Year: Team; Games; Tackles; Interceptions; Fumbles
GP: GS; Cmb; Solo; Ast; Sck; TfL; Int; Yds; TD; Lng; PD; FF; FR; Yds; TD
2014: ARI; 1; 1; 7; 2; 5; 1.0; 0; 0; 0; 0; 0; 0; 1; 0; 0; 0
Career: 1; 1; 7; 2; 5; 1.0; 0; 0; 0; 0; 0; 0; 1; 0; 0; 0

==Academic, leadership and service awards==
In college, Acho won numerous awards for academics, leadership and Service. He won the William V. Campbell Trophy, given annually to college football's top scholar-athlete, as well as the Wuerffel Trophy, college football's premier award for outstanding community service, He was one of eight winners of the NCAA Today's Top VIII Award, which recognizes the premier student-athletes in all sports during an academic year and a member of the 2010 American Football Coaches Association (AFCA) Good Works Team. He was the 2010-11 Male Big 12 Sportsperson of the Year, recognizing his community service and he was a finalist for the Lott Trophy, which is an award focused on character. In his junior year he was a semifinalist for the Lott Trophy and a finalist for the Wuerffel Trophy. He was an NFF scholar-athlete and won the 2010 ARA sportsmanship award.
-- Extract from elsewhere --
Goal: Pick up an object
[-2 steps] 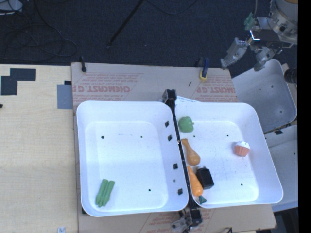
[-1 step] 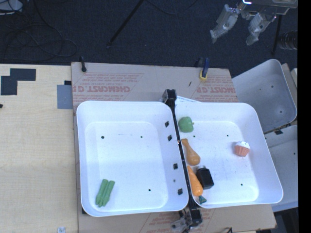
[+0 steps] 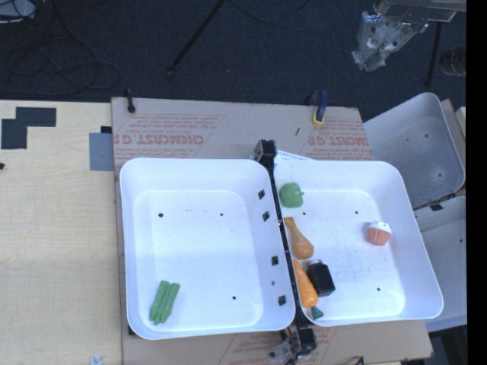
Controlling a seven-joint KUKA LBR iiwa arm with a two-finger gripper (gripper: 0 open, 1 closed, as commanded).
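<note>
My gripper (image 3: 371, 52) hangs high at the top right, over the dark floor behind the bench and well away from both bins. The right bin (image 3: 423, 255) holds a green round fruit (image 3: 291, 195) near its far left corner. Below it lie an orange gourd (image 3: 300, 239), a carrot (image 3: 305, 284) along the divider, and a black block (image 3: 320, 277) touching the carrot. A pink cupcake (image 3: 379, 233) sits alone on the right side. In the left bin (image 3: 125, 226), a bunch of green beans (image 3: 163, 302) lies near the front left corner.
Both bins rest on a cardboard sheet (image 3: 228, 131) held by a blue clamp (image 3: 320, 106) and a black clamp (image 3: 130, 101). A grey metal plate (image 3: 422, 147) stands beyond the right bin. Pale wooden bench (image 3: 53, 242) stretches to the left.
</note>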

In addition to being a two-time Academic All-American, he was a three-time first-team Academic All-Big 12 selection and was Academic All-District three times in high school.

During his senior year, the Sporting News named Acho one of the 20 smartest athletes in sports, a list that included two other college players and 17 professionals from the four major American sports.

Acho was twice named Arthur Ashe Jr. Sports Scholar by Diverse: Issues In Higher Education.

During his NFL rookie year, Bleacher Report rated Acho one of the 10 smartest players in the NFL.

During his time with the Bears, he was the team's nominee for the Walter Payton Man of the Year Award in 2016 and 2017.

Acho is included in a 2016 AOL article, "Six NFL Players with Genius IQ's," which noted that he is fluent in 3 languages: English, Spanish, and Igbo.

In 2026 he was inducted into CSC Academic All-America Hall of Fame.

==Media career==
After retiring from professional football, Acho transitioned into a media career, leveraging his athletic background and academic achievements to become a prominent sports analyst and commentator.

In 2021, Acho joined ESPN as a college football analyst, contributing to the network's comprehensive coverage of the sport. He serves as a lead studio voice on college football Saturdays on ESPN2 and has called select college football matchups.

Prior to his role at ESPN, Acho co-hosted “Relevant Is Doing a Sports Podcast,” a show focusing on the intersection of faith, pop culture, and sports.

==Personal life==
Acho is a Christian. Acho married his wife, Ngozi, in 2014. They have 4 children.

Acho's younger brother, Emmanuel Acho, also played football for Texas, where he was an All Big 12 linebacker in 2011. His brother played four seasons in the NFL with the Cleveland Browns, Philadelphia Eagles, and New York Giants before becoming an analyst for ESPN.

In 2015, while playing in the NFL, Sam Acho earned an MBA from the Thunderbird School of Global Management in Glendale, Arizona.

Acho and his family return annually to Nigeria in order to participate in their annual Living Hope Christian Ministries' medical mission "Operation Hope".

He is the author of Let the World See You: How to Be Real in a World Full of Fakes, which was published in late 2020.